Las derrotas nunca caen bien en un equipo, siempre duelen y se tratan de superar rápidamente. Pero la derrota de Villa Obrera, ayer en la tarde, frente a Colón traspasó los límites.
Una vez terminado el partido, en el domicilio particular del goleador Victorio Martiní, un grupo de personajes, a bordo de un automóvil, amenazaron de muerte a la esposa e hijo del jugador.
Inmediatamente, y luego de lo sucedido, pero con los ánimos un poco más frescos y calmados, el propio Victorio Martini tomó una decisión.
Luego de haber pasado el mal trago, el goleador junto a su cuñada, abogada e hija también de Hubert Piozzi, radicaron la denuncia correspondiente para que la comisaría 23 del Barrio Aramburu tome cartas en el asunto, más allá que se sabe quienes fueron los autores de las amenazas hacia la mujer de Martini (que serían cercanos a un dirigente de la institución y a la vez sindicalista de los químicos).
El siguiente paso que tomó el experimentado jugador fue comunicarles a los dirigentes del club que dejaba la institución y no seguirá jugando en el equipo que por ahora sigue dirigiendo Hubert Piozzi. Según pudo averiguar Ecos Deportivos, el propio jugador dijo: “Mi familia está por sobre todas las cosas, prefiero cuidar a mi familia, que seguir jugando al fútbol en Villa Obrera”.
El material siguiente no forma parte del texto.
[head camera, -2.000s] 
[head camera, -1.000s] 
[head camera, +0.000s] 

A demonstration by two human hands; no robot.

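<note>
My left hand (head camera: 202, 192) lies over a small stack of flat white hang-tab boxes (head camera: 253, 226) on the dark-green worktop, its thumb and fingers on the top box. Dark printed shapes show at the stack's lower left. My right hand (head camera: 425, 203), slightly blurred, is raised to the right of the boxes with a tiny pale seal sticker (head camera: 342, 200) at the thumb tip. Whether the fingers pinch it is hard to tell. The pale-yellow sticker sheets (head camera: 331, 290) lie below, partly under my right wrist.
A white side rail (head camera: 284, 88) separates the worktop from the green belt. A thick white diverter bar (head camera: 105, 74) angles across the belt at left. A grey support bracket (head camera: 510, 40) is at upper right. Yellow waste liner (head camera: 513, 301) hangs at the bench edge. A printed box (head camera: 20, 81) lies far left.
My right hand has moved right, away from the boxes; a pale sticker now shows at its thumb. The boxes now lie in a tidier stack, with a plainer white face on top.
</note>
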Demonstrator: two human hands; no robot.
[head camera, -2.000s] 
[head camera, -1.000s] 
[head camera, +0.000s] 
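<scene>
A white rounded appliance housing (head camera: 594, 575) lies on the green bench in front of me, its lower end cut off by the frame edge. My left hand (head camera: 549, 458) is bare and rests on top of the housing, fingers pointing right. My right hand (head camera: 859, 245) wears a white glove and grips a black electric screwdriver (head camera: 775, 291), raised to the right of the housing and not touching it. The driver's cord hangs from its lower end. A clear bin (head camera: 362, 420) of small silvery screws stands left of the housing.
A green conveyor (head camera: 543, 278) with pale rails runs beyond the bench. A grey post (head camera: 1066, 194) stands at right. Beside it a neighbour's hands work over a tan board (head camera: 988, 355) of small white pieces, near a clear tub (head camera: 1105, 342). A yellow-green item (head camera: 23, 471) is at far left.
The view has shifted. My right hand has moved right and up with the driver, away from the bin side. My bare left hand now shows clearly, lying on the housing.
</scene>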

El otro paso al que habrá que estar atentos es a la continuidad de Piozzi al frente del plantel, porque, recordemos que la esposa de Martini es hija del técnico. Por lo cual, por ahora el DT cordobés no ha salido a dar ningún tipo de declaraciones, pero si se metieron con la familia, habrá que esperar.
El ambiente no está tranquilo en Villa Obrera, pero la derrota del fin de semana, agudizó aún más la crisis que por ahora, le costó perder a su goleador.